La pensée que je dédie pour conclure ne s'adresse ni à l'homme René Guénon auteur d'une oeuvre traditionnelle, ni au sheikh en Islam, et ce sera ma réponse à l'invitation qu'il me fit au moment de le quitter pour la dernière fois, de dire avec lui la prière de ceux qui vont d'une terre à une autre terre : Ya Abd el-Wahid, qaddasa Allah sirraka, « Serviteur de l'Unique, que Dieu bénisse ton secret».

NOTES

(1) Conférence extraite du Colloque de Cerisy-la-Salle (1973) intitulé : René Guénon et l'actualité de la pensée traditionnelle.

(2) Le Voile d'Isis, juillet 1930, repris dans, Aperçus sur l'Ésotérisme islamique et le Taoïsme chap. III : Et-Tawhid.

(3) Le Voile d'Isis, juillet 1929; repris dans Symboles fondamentaux de la Science sacrée chap XVIII : Quelques aspects du symbolisme de Janus.
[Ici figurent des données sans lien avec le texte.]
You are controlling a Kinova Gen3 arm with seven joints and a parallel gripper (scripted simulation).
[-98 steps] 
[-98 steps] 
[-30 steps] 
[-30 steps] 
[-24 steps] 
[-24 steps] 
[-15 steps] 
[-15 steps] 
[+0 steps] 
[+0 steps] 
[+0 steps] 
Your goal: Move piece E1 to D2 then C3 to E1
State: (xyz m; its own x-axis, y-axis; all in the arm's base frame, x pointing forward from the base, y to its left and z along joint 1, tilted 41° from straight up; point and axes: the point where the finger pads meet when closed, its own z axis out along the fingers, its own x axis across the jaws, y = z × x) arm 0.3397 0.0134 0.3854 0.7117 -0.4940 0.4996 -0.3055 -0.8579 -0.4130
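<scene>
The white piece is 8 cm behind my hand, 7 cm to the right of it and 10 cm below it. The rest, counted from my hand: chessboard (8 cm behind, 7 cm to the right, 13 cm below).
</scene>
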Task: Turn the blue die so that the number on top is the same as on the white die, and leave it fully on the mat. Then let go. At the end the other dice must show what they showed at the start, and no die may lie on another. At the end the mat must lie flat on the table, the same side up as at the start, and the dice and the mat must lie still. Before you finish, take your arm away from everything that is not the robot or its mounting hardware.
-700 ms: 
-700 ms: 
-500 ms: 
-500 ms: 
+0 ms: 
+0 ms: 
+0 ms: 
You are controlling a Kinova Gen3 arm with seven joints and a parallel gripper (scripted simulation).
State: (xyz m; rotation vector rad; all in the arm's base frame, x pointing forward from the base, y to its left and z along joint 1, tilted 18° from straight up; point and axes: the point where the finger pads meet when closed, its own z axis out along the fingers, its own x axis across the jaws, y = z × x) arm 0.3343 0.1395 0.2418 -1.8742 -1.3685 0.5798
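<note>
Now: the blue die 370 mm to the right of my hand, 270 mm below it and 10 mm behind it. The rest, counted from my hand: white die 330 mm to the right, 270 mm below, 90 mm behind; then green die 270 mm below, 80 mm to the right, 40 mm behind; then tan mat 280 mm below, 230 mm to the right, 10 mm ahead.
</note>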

(4) La note en question dit textuellement : « Lorsque l’homme, dans le « degré universel », s’exalte vers le sublime, lorsque surgissent en lui les autres degrés (états non-humains) en parfait épanouissement, il est l'« Homme Universel ». L’exaltation ainsi que l’ampleur ont atteint leur plénitude dans le Prophète (qui est ainsi identique à l'« Homme Universel ») » (Épître sur la Manifestation du Prophète, par le Sheikh Mohammed ibn Fadlallah El-Hindi). – Ceci permet de comprendre cette parole qui fut prononcée, il y a une vingtaine d’années, par un personnage occupant alors dans l’Islam, même au simple point de vue exotérique, un rang fort élevé : « Si les Chrétiens ont le signe de la croix, les Musulmans en ont la doctrine. » Nous ajouterons que, dans l’ordre ésotérique, le rapport de l'« Homme Universel » avec le Verbe d’une part et avec le Prophète d’autre part ne laisse subsister, quant au fond même de la doctrine, aucune divergence réelle entre le Christianisme et l’Islam, entendus l’un et l’autre dans leur véritable signification. Il semble que la conception du Vohu-Mana, chez les anciens Perses, ait correspondu aussi à celle de l'« Homme Universel ». (Le Symbolisme de la Croix, chapitre III : Le symbolisme métaphysique de la croix.)